• PROJETO DE RESOLUÇÃO Nº 6, DE 2012

    Regulamenta as Audiências Públicas no âmbito das Comissões Permanentes da Assembleia Legislativa de São Paulo.

    A ASSEMBLEIA LEGISLATIVA DO ESTADO DE SÃO PAULO RESOLVE:

    Artigo 1º – As comissões poderão realizar, isoladamente ou em conjunto, audiência pública com cidadãos, órgãos, entidades da sociedade civil para instruir matéria legislativa em trâmite, bem como para tratar de assunto de interesse público relevante, atinentes à sua área de atuação, mediante proposta de qualquer membro ou a pedido da entidade interessada.

    § 1º – Na proposta ou no pedido, constará indicação da matéria a ser examinada e das pessoas a serem ouvidas.

    § 2º – A reunião de audiência pública de que trata o “caput” será destinada exclusivamente para discussão do assunto para o qual foi convocada.

    Artigo 2º – Aprovada reunião de audiência pública, cumpre à Comissão, por maioria de seus membros, fixar o número de representantes por entidade; selecionar para serem ouvidas, as autoridades, as pessoas interessadas e os especialistas ligados às entidades participantes; verificar a ocorrência dos pressupostos para os comparecimentos, cabendo ao Presidente da Comissão expedir os convites.

    § 1º – A mesa será composta pelo Presidente da Comissão e de seus membros efetivos.
    Parágrafo 2º – Na hipótese de haver defensores e opositores relativamente à matéria objeto de exame, a Comissão procederá de forma que possibilite a audiência das diversas correntes de opinião fixando o mesmo tempo de exposição.

    § 3º – O convidado deverá limitar-se ao tema ou questão em debate e disporá, para tanto, de quinze minutos, prorrogáveis a juízo da Comissão, podendo ou não ser aparteado, desde que acordado previamente pelos membros efetivos da comissão.

    §4º – Caso o expositor se desvie do assunto, ou perturbe a ordem dos trabalhos, o Presidente da Comissão, ou a pedido de qualquer membro efetivo da Comissão, poderá adverti-lo, cassar-lhe a palavra ou determinar a sua retirada do recinto.

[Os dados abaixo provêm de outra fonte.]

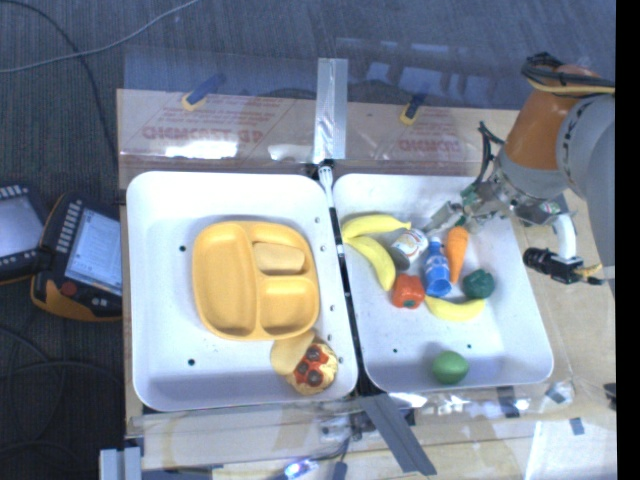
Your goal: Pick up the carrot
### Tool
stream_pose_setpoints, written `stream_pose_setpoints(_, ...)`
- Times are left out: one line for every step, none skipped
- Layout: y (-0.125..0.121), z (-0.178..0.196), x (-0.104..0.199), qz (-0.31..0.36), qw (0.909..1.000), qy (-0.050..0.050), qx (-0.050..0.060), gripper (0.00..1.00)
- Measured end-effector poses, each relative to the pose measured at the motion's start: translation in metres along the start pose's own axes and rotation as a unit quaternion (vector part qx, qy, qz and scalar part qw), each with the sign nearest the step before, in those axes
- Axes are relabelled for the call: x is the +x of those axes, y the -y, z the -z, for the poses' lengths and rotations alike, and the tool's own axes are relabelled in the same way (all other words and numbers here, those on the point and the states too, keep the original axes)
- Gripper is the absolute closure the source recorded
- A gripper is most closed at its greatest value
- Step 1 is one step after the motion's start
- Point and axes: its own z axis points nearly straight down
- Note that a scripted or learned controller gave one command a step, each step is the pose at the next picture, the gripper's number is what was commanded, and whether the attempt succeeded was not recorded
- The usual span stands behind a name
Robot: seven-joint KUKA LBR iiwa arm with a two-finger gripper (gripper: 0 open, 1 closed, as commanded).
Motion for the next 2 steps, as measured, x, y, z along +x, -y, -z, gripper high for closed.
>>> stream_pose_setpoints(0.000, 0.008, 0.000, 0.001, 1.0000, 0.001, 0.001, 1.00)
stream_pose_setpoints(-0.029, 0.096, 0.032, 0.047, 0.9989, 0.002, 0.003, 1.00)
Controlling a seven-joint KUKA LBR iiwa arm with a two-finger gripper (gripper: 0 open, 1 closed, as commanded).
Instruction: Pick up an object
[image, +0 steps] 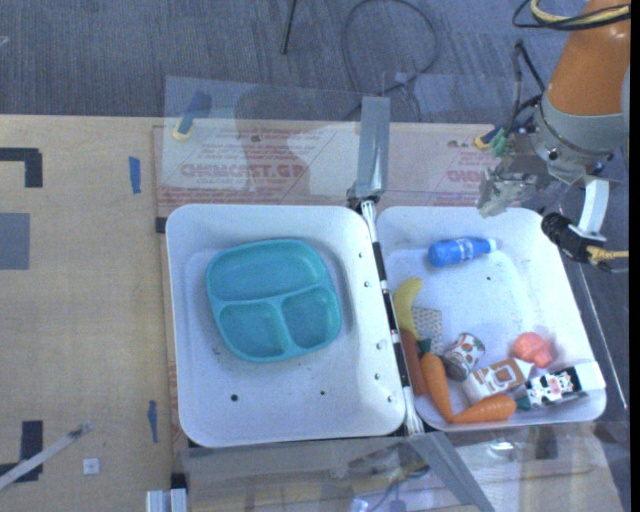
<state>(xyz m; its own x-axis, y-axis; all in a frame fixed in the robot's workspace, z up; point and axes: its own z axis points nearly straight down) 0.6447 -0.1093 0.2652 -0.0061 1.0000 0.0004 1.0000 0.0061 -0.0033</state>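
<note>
My gripper (499, 194) hangs over the far rim of the right bin (574, 300), a little above and to the right of a blue bottle (461, 250) that lies on its side. Nothing shows in the gripper. Lower in that bin lie a yellow banana (406, 302), two orange carrots (435, 386) (486, 408), a small printed can (463, 354), a brown and white carton (500, 376), a pink-orange lump (534, 348) and a black and white cow-patterned piece (556, 384).
The left bin (182, 300) holds a teal divided plate (272, 298). A grey divider bar (373, 150) runs back from between the bins. Cables and a black connector (566, 232) hang by the arm at the right bin's far right corner.
</note>
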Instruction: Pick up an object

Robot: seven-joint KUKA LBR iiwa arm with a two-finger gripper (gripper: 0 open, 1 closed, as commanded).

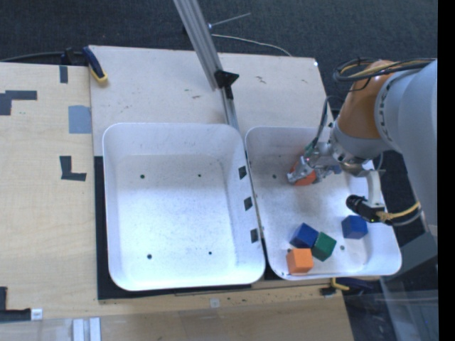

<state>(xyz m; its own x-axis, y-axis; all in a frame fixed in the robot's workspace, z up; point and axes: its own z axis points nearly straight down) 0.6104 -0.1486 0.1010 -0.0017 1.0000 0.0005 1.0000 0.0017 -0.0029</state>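
Down in the right bin (pixel 281 142), right of the frame's middle, the gripper (pixel 302 173) sits low with a small orange-red thing (pixel 306 180) at its tip. Its parts are too small and blurred, so I cannot tell how it stands or if it holds that thing. Near the bin's lower edge lie four smooth blocks close together: a blue cube (pixel 304 234), a green cube (pixel 325 246), an orange cube (pixel 300 261), and another blue block (pixel 354 226). The bin is white with dark specks.
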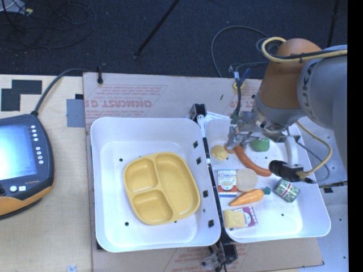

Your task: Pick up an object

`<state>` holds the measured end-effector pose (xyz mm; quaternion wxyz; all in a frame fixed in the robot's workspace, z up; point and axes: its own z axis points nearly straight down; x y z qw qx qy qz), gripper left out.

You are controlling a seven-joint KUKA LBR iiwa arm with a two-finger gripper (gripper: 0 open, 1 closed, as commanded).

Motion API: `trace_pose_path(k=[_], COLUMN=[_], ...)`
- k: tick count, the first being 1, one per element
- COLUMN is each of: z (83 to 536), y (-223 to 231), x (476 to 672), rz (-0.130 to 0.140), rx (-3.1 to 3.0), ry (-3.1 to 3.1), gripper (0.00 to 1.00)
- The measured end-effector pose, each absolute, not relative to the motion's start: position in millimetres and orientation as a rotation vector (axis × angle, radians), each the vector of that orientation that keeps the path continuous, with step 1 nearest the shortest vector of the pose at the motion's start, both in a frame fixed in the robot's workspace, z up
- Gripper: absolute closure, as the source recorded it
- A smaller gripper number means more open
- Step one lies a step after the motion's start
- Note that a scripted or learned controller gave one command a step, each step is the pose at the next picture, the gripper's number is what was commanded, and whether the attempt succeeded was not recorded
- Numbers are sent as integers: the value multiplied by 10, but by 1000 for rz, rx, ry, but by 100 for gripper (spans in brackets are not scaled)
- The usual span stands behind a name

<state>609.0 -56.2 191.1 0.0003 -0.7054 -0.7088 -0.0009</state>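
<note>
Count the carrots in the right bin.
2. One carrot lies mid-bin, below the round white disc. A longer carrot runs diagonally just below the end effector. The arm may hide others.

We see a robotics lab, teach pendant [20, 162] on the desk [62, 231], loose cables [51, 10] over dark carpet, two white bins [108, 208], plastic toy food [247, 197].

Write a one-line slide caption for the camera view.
Gripper low over the right bin of toy food, near a carrot; yellow tray in the left bin.
</note>
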Motion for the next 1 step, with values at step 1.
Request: trace_pose_path(k=[1], z=[2430], y=[-265], x=[6050], rz=[0], rx=[-2216], ry=[-2225], gripper=[100])
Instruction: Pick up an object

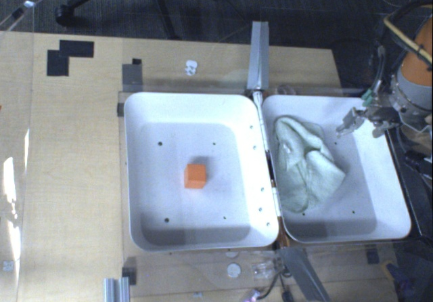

    §5º – A parte convidada poderá valer-se de assessores credenciados, se para tal fim tiver obtido o consentimento do Presidente da Comissão.

    Parágrafo 6º – Os Deputados membros da Comissão inscritos para interpelar o expositor poderão fazê-lo estritamente sobre o assunto da exposição, pelo prazo de cinco minutos, tendo o interpelado igual tempo para responder, facultadas a réplica e a tréplica, pelo mesmo prazo, vedado ao orador interpelar qualquer dos presentes.

    §7º – Os Deputados não membros da Comissão inscritos para interpelar o expositor poderão fazê-lo, após os membros efetivos da comissão, devendo se ater estritamente sobre o assunto da exposição, pelo prazo de cinco minutos, tendo o interpelado igual tempo para responder, facultadas a réplica e a tréplica, pelo mesmo prazo, vedado ao orador interpelar qualquer dos presentes.

    Artigo 3 – Da reunião de audiência pública lavrar-se-á ata, arquivando-se, no âmbito da Comissão, os pronunciamentos escritos e documentos que os acompanharem.

    Parágrafo único – Será admitido, a qualquer tempo, o traslado de peças ou fornecimento de cópias aos interessados.

    Artigo 4 – Esta resolução entra em vigor na data de sua publicação.

    JUSTIFICATIVA

    A audiência pública é uma das formas de participação popular na Administração Pública no Estado Social e Democrático de Direito. Seus principais traços são a oralidade e o debate efetivo sobre matéria relevante, comportando sua realização sempre que estiverem em discussão direitos e interesses coletivos.

    A audiência pública propicia o debate público e pessoal por pessoas físicas ou representantes da sociedade civil, considerado o interesse público de ver debatido tema cuja relevância ultrapassa as raias do processo legislativo ordinário.
    Todavia, por diversas vezes presenciamos a utilização deste importante instrumento ser deturpado por interesses partidários, distanciando o debate de seu tema original.
    Assim, diante de sua relevância para o processo legislativo e como vem sendo utilizado para outros fins, sentimos a necessidade de normatizar as audiências públicas no âmbito das comissões permanentes.

    Posto isso, conclamamos os nobres pares a concederem apoio ao Projeto de Resolução proposto, por se tratar de matéria meritória relevante, visando à necessária melhoria do processo legislativo nesta casa.